======== THE DATA ========
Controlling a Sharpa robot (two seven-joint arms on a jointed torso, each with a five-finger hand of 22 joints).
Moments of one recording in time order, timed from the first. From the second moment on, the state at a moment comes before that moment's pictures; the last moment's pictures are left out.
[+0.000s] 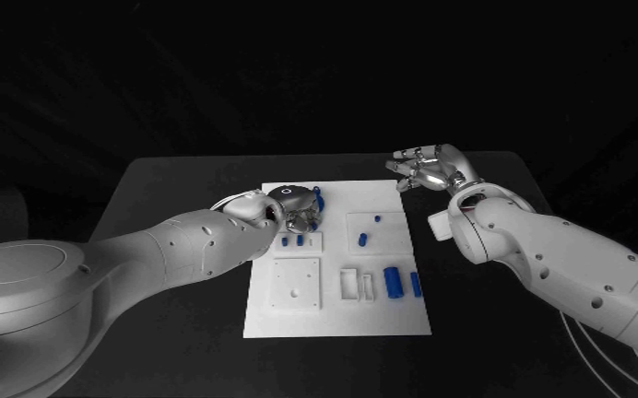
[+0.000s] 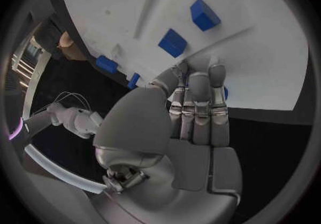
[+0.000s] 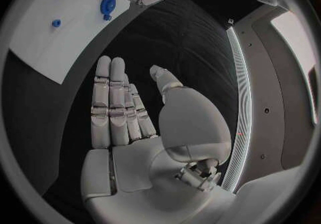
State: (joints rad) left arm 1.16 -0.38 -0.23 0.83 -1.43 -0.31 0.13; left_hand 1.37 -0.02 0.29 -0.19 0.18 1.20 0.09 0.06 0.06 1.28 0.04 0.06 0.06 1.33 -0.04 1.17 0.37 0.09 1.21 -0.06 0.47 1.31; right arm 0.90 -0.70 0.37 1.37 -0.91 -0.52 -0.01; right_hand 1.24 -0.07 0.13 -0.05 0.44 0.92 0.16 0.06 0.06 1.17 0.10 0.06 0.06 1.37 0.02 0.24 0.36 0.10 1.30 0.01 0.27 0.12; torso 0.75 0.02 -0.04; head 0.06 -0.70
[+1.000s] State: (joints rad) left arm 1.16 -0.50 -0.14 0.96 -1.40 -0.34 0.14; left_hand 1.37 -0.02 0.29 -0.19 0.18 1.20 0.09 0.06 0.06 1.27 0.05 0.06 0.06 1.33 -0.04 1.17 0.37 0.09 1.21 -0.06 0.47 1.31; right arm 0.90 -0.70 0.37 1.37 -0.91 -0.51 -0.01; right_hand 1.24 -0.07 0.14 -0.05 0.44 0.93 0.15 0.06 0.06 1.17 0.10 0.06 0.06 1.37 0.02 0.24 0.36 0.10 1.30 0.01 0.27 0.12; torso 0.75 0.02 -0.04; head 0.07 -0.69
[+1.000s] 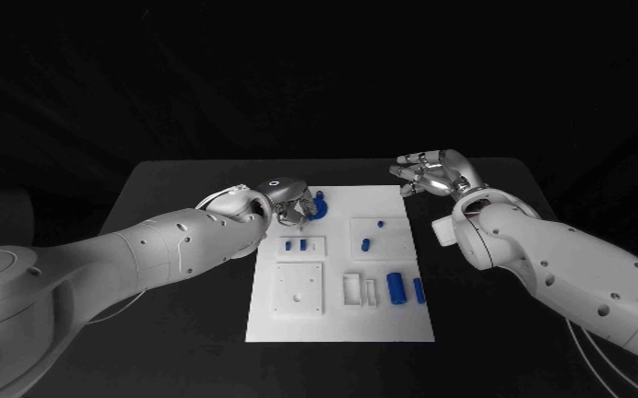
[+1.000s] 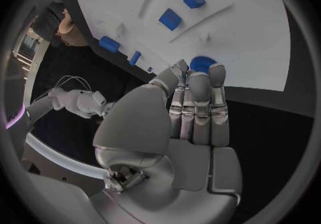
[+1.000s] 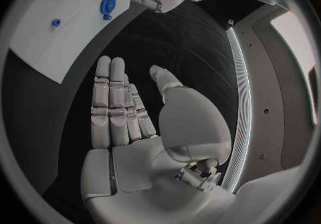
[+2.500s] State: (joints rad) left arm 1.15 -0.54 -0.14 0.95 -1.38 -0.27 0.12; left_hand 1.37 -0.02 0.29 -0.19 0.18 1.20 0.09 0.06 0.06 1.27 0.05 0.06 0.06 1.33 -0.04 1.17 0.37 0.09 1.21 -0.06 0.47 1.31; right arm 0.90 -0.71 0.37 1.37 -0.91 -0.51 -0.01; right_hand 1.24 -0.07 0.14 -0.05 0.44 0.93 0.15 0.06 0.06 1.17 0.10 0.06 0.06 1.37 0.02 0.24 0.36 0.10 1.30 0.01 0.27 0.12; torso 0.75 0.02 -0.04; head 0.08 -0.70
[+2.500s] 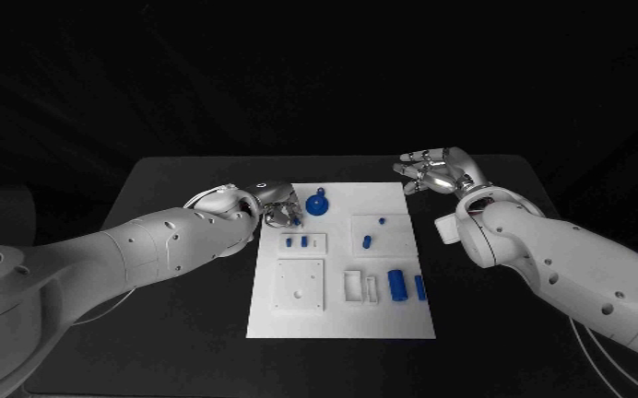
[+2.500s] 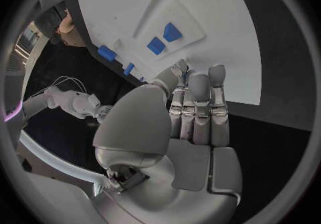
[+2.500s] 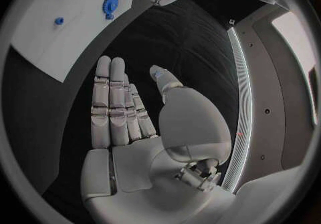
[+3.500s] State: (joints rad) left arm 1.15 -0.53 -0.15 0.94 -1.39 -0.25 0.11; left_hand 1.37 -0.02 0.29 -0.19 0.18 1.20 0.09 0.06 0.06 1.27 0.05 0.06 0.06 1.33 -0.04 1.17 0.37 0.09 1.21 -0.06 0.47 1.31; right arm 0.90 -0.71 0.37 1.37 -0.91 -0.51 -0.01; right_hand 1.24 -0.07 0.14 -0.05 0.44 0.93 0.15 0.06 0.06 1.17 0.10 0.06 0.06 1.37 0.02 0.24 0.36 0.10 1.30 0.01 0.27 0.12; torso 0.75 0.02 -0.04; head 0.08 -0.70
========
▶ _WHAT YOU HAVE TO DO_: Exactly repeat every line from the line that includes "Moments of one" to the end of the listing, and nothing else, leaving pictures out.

▶ _RESULT_:
Moments of one recording in time order, timed from the first. From the second moment on, the state at a moment comes before that moment's pictures; the last moment's pictures are left out.
[+0.000s] 
[+0.000s] 
[+0.000s] 
State: (joints rad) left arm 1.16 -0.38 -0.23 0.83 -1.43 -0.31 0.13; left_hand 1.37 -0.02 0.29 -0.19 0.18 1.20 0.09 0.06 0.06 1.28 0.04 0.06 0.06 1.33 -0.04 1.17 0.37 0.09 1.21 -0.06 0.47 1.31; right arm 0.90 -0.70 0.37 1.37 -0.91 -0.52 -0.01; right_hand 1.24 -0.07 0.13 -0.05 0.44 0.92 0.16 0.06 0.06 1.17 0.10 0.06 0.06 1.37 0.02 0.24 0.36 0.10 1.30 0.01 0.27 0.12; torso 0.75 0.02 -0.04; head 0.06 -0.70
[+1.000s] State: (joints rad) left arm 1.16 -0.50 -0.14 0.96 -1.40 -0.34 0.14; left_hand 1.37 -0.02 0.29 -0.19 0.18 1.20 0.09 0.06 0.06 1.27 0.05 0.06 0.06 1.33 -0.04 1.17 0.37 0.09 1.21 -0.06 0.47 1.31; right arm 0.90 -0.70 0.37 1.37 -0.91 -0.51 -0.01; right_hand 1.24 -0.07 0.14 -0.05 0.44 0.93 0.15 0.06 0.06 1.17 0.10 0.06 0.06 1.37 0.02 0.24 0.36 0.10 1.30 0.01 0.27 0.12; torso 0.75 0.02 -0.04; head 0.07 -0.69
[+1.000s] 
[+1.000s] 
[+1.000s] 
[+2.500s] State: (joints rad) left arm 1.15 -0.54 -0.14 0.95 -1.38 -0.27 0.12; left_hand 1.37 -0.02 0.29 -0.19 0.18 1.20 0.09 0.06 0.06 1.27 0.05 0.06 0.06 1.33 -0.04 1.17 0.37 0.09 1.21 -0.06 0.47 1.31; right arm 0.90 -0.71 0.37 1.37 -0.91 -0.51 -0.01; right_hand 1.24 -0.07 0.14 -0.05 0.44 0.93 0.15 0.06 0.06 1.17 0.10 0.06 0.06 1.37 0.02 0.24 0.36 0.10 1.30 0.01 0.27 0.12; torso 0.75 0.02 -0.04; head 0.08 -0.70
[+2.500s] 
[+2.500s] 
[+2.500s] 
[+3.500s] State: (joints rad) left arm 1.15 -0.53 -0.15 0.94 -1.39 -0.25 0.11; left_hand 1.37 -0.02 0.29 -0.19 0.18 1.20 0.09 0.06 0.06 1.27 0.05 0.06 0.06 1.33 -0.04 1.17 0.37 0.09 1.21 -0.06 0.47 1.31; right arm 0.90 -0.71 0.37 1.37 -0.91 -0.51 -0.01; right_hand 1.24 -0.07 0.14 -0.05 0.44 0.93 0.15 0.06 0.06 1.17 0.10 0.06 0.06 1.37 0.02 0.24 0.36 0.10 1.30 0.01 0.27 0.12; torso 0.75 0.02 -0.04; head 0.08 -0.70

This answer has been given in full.